Les modèles d'IA ont transformé les méthodologies dans diverses disciplines, en particulier en sciences biomédicales et en biologie moléculaire. Ces dernières années, des outils d'IA innovants avec de larges applications ont vu le jour, notamment pour l'identification de cibles thérapeutiques et la prédiction de structures protéiques.
Une étude publiée dans la revue Science a présenté Evo, un nouvel outil d'IA capable de générer des génomes complets à partir de zéro. Contrairement à d'autres systèmes d'IA, Evo utilise des modèles de langage de grande taille, lui permettant de générer des séquences génomiques bactériennes entières. Son développement ouvre de nouvelles opportunités pour la conception de protéines et de génomes synthétiques grâce à l'intelligence artificielle.
Evo est une IA générative basée sur des modèles de langage de grande taille, capable d'identifier des motifs dans l'ADN et de générer de nouvelles séquences. Dirigé par le Dr. Brian Hie, l'équipe a formé Evo avec des données provenant de plus de 27 millions de génomes procaryotes, de bactériophages et de plasmides, permettant ainsi d'identifier des motifs évolutifs dans l'ADN.
Un avancement significatif d'Evo par rapport aux modèles d'IA précédents réside dans sa longueur de contexte étendue, qui lui permet de traiter de longues séquences d'ADN. Alors que d'autres IA analysent des fragments d'ADN courts, Evo peut analyser des séquences plus longues, améliorant ainsi sa capacité à identifier les connexions entre les gènes et les séquences génomiques.
Après la conception d'Evo, l'équipe de recherche a évalué son efficacité à prédire l'impact des mutations sur la fonctionnalité des protéines. Ils ont introduit des mutations spécifiques dans les génomes de cellules procaryotes et ont comparé les prédictions d'Evo avec les résultats d'autres études ayant généré les mêmes mutations. Les résultats ont montré qu'Evo est plus efficace pour prédire les effets des mutations que d'autres modèles d'IA.
Dans une seconde phase de l'étude, l'équipe du Dr. Hie a évalué le potentiel d'Evo pour concevoir des versions optimisées de la protéine Cas9, un outil crucial pour l'édition génétique via CRISPR. Les auteurs ont formé le modèle avec plus de 70 000 séquences bactériennes codant pour des protéines Cas et leurs ARN associés.

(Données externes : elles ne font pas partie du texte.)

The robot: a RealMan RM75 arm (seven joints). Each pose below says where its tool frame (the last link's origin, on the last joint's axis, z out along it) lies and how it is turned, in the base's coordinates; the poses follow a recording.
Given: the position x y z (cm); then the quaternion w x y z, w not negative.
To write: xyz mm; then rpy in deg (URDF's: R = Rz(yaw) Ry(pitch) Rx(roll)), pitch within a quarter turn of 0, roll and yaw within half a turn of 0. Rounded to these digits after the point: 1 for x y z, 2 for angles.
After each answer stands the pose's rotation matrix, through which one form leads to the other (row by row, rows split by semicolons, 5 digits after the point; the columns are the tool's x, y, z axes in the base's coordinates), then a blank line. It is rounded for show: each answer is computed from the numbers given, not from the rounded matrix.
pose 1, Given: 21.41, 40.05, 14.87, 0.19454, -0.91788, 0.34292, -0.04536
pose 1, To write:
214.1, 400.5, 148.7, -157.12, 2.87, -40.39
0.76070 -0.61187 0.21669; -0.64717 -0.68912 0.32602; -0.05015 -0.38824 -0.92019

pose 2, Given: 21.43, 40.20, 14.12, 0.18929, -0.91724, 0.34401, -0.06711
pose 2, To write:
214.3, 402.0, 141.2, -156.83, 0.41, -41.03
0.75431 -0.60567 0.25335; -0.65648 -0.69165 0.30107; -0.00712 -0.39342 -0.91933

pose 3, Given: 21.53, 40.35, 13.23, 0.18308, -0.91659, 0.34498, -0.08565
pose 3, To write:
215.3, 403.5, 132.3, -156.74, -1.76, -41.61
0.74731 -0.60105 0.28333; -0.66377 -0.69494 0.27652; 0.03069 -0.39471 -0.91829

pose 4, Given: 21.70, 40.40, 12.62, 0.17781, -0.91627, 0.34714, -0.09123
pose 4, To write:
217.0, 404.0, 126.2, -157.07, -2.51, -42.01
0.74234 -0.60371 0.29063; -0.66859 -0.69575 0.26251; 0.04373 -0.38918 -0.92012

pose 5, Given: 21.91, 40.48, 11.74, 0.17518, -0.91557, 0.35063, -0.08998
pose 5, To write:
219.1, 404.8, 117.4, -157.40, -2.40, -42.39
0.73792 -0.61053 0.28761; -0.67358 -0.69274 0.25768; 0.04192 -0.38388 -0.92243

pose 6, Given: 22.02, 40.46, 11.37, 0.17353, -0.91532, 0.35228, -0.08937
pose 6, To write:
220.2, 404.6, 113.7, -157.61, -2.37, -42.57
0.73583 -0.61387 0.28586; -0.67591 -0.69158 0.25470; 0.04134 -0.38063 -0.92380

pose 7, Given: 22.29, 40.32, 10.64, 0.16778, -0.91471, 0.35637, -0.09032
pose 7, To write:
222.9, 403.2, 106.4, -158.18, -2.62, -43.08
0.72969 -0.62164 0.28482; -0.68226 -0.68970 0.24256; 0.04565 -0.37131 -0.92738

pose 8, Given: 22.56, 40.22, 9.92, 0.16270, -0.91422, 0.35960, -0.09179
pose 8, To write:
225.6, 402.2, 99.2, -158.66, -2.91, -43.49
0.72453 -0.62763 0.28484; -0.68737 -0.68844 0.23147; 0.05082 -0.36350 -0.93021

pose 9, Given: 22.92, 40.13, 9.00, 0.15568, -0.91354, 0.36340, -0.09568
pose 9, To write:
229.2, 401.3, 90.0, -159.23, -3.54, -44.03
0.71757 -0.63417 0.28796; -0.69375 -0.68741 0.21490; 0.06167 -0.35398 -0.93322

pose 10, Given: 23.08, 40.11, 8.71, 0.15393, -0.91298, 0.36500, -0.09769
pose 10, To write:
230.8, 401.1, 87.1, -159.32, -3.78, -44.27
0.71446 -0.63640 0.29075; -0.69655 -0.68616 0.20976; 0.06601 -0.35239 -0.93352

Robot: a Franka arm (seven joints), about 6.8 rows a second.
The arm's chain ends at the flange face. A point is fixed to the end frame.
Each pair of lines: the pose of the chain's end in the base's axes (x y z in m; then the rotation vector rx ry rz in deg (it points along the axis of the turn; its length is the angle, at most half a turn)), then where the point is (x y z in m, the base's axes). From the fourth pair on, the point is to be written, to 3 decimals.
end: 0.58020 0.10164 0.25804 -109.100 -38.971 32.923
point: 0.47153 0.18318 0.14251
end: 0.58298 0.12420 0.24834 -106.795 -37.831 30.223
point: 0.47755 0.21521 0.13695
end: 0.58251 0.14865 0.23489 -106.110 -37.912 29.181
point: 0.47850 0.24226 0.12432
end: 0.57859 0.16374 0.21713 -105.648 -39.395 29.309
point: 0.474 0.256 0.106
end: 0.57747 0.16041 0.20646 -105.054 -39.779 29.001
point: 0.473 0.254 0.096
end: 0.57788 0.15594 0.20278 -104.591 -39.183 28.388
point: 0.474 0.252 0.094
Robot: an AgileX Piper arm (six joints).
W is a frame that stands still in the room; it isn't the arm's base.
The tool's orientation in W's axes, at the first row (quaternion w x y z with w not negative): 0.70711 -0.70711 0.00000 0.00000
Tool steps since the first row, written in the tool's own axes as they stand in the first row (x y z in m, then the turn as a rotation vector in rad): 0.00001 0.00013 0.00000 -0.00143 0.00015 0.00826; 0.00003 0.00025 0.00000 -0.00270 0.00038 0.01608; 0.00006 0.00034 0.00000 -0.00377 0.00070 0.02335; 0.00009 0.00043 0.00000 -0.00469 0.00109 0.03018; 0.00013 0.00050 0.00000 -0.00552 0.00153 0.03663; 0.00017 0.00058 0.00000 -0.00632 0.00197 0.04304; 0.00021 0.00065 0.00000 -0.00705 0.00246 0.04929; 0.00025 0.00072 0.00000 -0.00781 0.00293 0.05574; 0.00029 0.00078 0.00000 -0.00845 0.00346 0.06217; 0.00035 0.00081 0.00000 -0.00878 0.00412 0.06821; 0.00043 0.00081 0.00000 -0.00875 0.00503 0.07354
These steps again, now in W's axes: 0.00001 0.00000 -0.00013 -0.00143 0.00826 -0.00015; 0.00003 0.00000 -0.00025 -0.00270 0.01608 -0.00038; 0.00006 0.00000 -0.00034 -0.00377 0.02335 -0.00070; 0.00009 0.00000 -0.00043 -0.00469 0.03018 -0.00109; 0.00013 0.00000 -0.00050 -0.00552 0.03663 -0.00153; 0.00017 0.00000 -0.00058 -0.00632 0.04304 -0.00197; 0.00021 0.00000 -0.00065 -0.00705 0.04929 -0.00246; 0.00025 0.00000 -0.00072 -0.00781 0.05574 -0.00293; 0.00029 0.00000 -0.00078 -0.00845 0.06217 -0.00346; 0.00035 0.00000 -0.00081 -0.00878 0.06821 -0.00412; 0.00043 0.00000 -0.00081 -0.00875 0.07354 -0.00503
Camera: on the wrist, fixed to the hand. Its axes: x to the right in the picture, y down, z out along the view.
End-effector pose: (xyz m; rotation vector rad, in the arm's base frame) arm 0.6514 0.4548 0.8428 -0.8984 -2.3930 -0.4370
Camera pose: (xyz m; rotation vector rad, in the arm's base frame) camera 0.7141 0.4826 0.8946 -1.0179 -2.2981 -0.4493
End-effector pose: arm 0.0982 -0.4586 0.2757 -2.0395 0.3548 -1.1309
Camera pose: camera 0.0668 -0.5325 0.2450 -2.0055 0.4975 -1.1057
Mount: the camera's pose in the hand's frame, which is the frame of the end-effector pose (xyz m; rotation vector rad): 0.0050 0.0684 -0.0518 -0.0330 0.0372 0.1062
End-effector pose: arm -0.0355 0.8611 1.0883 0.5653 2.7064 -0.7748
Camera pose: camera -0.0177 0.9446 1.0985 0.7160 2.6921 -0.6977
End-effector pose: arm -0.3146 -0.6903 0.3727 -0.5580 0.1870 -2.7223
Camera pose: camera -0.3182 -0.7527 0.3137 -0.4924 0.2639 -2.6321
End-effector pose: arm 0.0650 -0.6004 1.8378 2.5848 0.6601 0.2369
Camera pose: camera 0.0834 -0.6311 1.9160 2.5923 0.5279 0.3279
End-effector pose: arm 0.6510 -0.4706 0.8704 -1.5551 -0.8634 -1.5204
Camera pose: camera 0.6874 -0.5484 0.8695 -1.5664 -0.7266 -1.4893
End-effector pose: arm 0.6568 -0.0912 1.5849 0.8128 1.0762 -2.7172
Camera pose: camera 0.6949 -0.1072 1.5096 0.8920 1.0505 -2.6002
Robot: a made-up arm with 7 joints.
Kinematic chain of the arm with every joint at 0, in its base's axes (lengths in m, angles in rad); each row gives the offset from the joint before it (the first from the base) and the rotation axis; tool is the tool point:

Après l'entraînement, Evo a généré des millions de séquences synthétiques codant des enzymes Cas9. Le Dr. Hie et son équipe ont analysé ces séquences, sélectionnant les 11 versions les plus prometteuses pour une synthèse en laboratoire et une évaluation. Les résultats ont montré que certaines protéines Cas9 synthétisées par Evo étaient aussi efficaces que la version commerciale.
Historiquement, obtenir des versions plus efficaces de Cas9 représentait un défi majeur pour les chercheurs, nécessitant la découverte de bactéries ayant évolué pour posséder des variantes enzymatiques plus puissantes. 'Nous n'avons pas à attendre l'évolution pour créer une nouvelle Cas9', a expliqué le Dr. Hie.
La génération de génomes synthétiques reste un défi majeur en biologie synthétique. Le Dr. Hie et son équipe se sont demandé si Evo pouvait générer des séquences génomiques synthétiques complètes. L'IA a réussi à générer une grande partie des séquences génomiques, y compris des gènes essentiels pour la fonction cellulaire, mais a omis des régions génomiques critiques nécessaires à la survie.
Une autre limitation d'Evo a été notée dans la génération de séquences de protéines Cas9 synthétiques, où l'IA a proposé des séquences non fonctionnelles. De telles erreurs sont courantes dans de nombreux autres modèles d'IA génératives basés sur des cadres de langage de grande taille, y compris ChatGPT.
Malgré ses limitations, Evo représente un avancement significatif dans l'utilisation d'outils d'IA génératives. Les recherches futures viseront à améliorer cet outil pour la conception de protéines et de génomes synthétiques.